Vectorization on various opencl implementations

I recently made the following change to an OpenCL code of mine, and the code gained 40% speed when running on Intel’s OpenCL.

https://github.com/fangq/mcxcl/commit/4bcfebdf37fb36fba56fd9bb46c12771e21a64b1#diff-3e7bff849d973dfbbbf2ff6591ee8862L216

the above change involves manual vectorization of consecutive lines for a float4 short vector.

My questions are:

  1. Intel’s OpenCL claims to do “auto-vectorization”. However, in my case, it appears that it was not effective, and I had to do it manually. Is there a flag that I have to set in order for Intel OCL to group vector operations?

  2. how about AMD’s OpenCL and NVIDIA’s opencl? do they vectorize such operations automatically? if not, is there a benefit doing manual vectorization on the GPU?

  3. My code runs 3x faster on Intel’s OCL than AMD’s OCL on the same CPU (Intel i7-4770K, Intel OCL produced 612 photon/ms, while AMD’s OCL produced only 205 photon/ms). Any reason why such difference? my speed comparisons are shown in the bellow spreadsheet.

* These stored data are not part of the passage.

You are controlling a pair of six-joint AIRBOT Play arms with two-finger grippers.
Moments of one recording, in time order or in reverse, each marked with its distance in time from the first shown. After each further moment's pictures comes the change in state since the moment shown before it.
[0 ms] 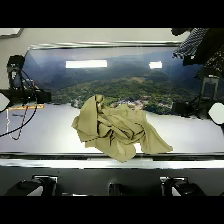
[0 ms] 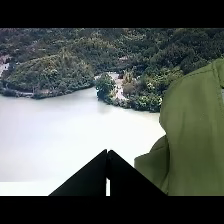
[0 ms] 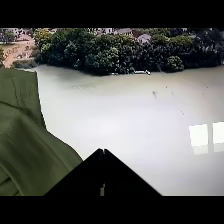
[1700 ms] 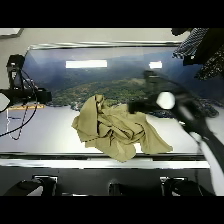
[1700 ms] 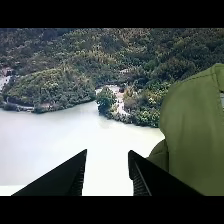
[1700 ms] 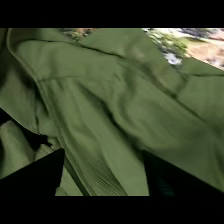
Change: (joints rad) left arm 0.000 -0.006 0.000 -0.001 0.018 -0.001; right arm 0.354 -0.415 0.162 0.332 -0.201 -0.003
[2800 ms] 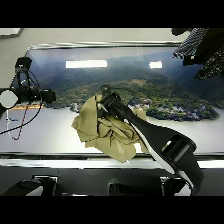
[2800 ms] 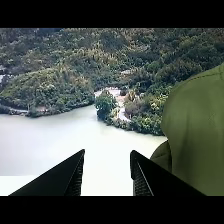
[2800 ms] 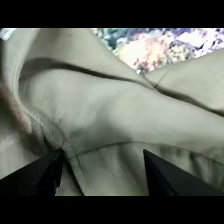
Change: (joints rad) left arm 0.000 -0.068 0.000 0.000 0.026 -0.021; right arm 0.299 -0.587 0.430 -0.363 0.096 0.367
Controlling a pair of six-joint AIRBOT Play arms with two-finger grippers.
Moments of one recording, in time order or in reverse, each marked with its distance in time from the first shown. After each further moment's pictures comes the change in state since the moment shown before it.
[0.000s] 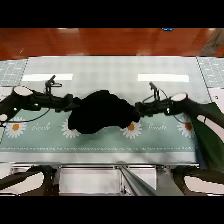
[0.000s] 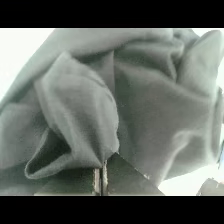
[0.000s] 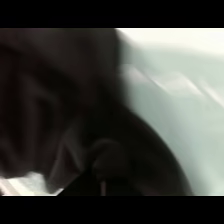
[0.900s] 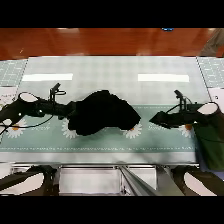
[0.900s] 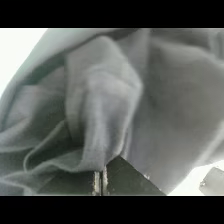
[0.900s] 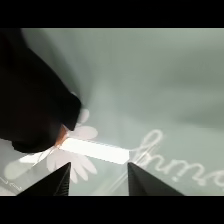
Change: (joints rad) left arm -0.039 0.000 -0.092 0.004 0.006 0.000; right arm -0.229 0.345 -0.233 -0.375 0.069 0.246
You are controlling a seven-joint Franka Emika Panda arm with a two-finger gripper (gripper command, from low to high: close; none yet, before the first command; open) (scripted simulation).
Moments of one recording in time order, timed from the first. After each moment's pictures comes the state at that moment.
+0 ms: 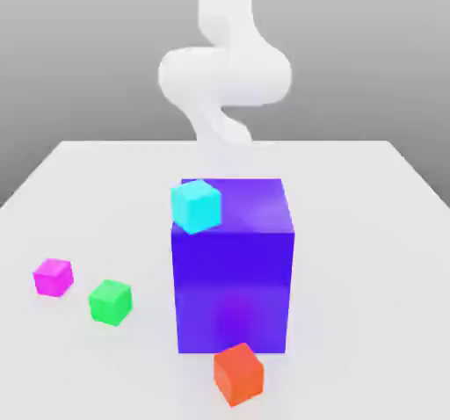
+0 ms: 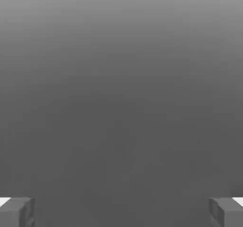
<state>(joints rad) -0.07 -0.71 -0.02 -2.35 -0.01 2.35 0.89</state>
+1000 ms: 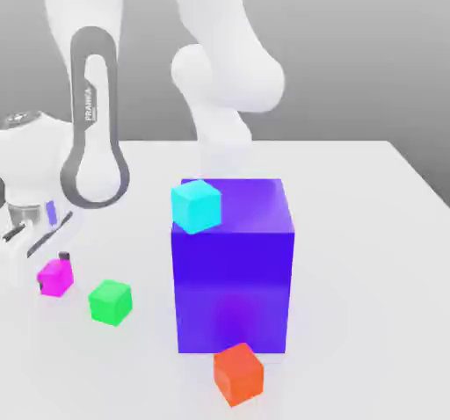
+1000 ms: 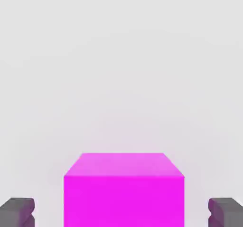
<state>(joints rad) -0.80 0.31 -0.10 -2.73 0.25 3.03 1.44</state>
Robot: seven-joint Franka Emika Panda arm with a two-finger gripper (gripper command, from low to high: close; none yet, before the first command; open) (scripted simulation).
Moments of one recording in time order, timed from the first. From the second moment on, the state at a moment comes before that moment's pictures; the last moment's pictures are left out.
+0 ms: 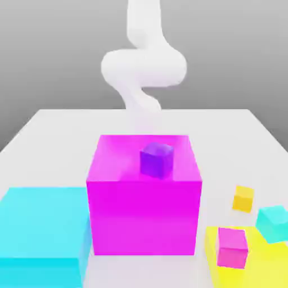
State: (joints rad) arm 0.06 -0.73 0.01 -2.35 0.03 2.35 0.75
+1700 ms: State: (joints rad) arm 0.67 0.02 0.16 -2.77 -0.01 2.79 0.53
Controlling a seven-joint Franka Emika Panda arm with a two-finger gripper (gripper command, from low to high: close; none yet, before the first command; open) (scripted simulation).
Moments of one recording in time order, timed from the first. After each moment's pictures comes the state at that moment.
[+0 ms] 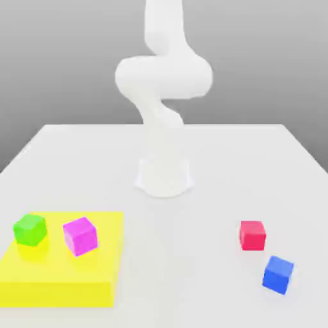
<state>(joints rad) 0.04 -0.71 0.01 -2.32 0.00 2.34 0.75</state>
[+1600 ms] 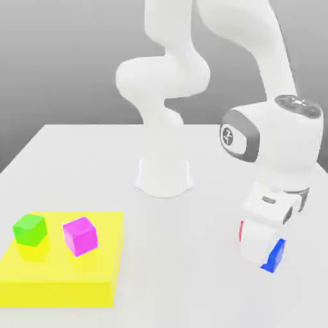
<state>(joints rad) 0.23 0.07 0.02 -2.59 -0.09 2.67 0.35</state>
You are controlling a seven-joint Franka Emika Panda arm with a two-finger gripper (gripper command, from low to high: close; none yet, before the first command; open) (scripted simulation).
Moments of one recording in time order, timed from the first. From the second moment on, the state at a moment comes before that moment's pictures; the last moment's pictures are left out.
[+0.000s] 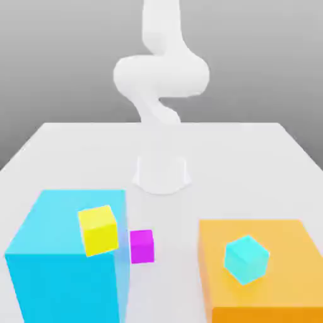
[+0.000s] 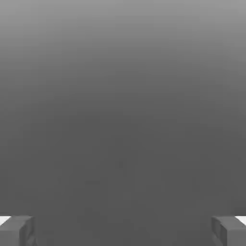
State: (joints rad) arm -0.01 -0.75 0.02 -2.36 -0.02 2.32 0.81
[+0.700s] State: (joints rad) arm -0.05 -0.17 -0.07 -2.90 0.01 2.64 0.60
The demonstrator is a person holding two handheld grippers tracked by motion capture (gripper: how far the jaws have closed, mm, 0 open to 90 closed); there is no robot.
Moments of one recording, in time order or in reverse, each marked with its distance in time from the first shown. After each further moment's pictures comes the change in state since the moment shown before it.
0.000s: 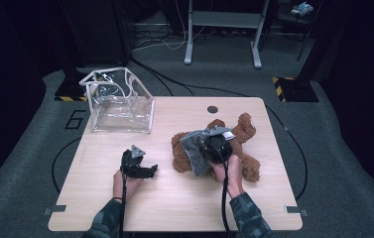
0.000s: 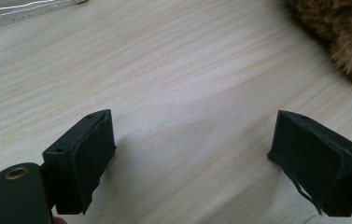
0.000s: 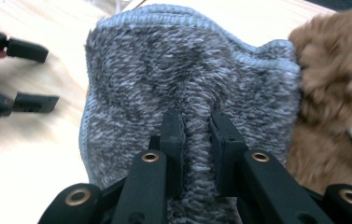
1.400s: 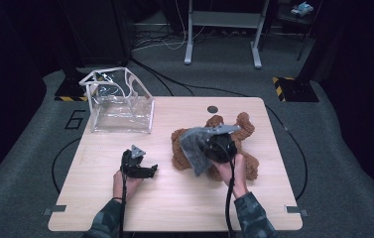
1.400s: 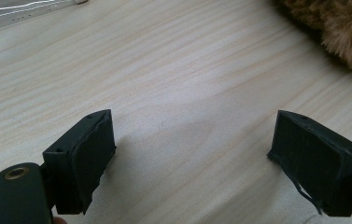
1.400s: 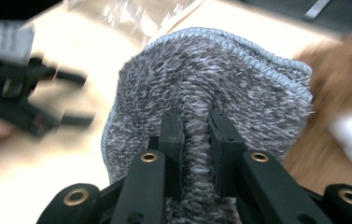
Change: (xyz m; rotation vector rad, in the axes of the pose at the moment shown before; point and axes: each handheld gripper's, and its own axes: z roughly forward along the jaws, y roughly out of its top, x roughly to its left) left arm 0.001 0.000 0.000 0.007 -0.001 0.012; right arm -0.004 0.012 -0.028 -0.085 0.089 0.008
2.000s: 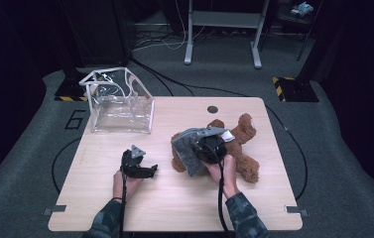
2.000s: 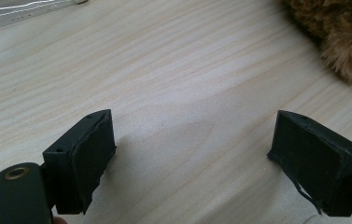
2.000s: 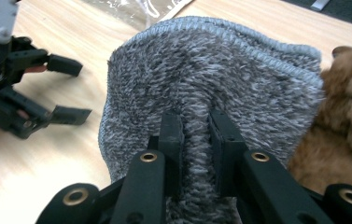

https://docs.google.com/spreadsheets/d/1QRILShH95S53SqlLabDxXB98JZ1ZzZ9TcZngjP6W3B8/edit#gid=0

  1. I made additional vectorization (mostly in the logistic_step function), which gained another 15% speed up with Intel OCL, but it failed to run on NVIDIA’s OCL.

https://github.com/fangq/mcxcl/commit/fc2d97830a380c73a427eab84a64aca3f3531dcc

can someone tell me what I did wrong with this change? (I cast a float[5] pointer to a float8 pointer in logistic_step(), but I did not read/write beyond the 5-float boundary)

Try experimenting with compiler options. (Appendix B) https://software.intel.com/sites/landingpage/opencl/user-guide/index.htm?wapkw=(Apple)

  1. how about AMD’s OpenCL and NVIDIA’s opencl? do they vectorize such operations automatically? if not, is there a benefit doing manual vectorization on the GPU?

Their modern GPUs are scalar and there should not be impact at all. I.e., CUDA C doesn’t even have vector types. AMD docs say “vectorization is not required nor desirable”, which actually contradicts the fact that they have vector registers.

  1. My code runs 3x faster on Intel’s OCL than AMD’s OCL on the same CPU (Intel i7-4770K, Intel OCL produced 612 photon/ms, while AMD’s OCL produced only 205 photon/ms). Any reason why such difference? my speed comparisons are shown in the bellow spreadsheet.

Their compiler is just better. There are cases when Intel OCL is faster even on AMD CPU (when it works at all). :smiley: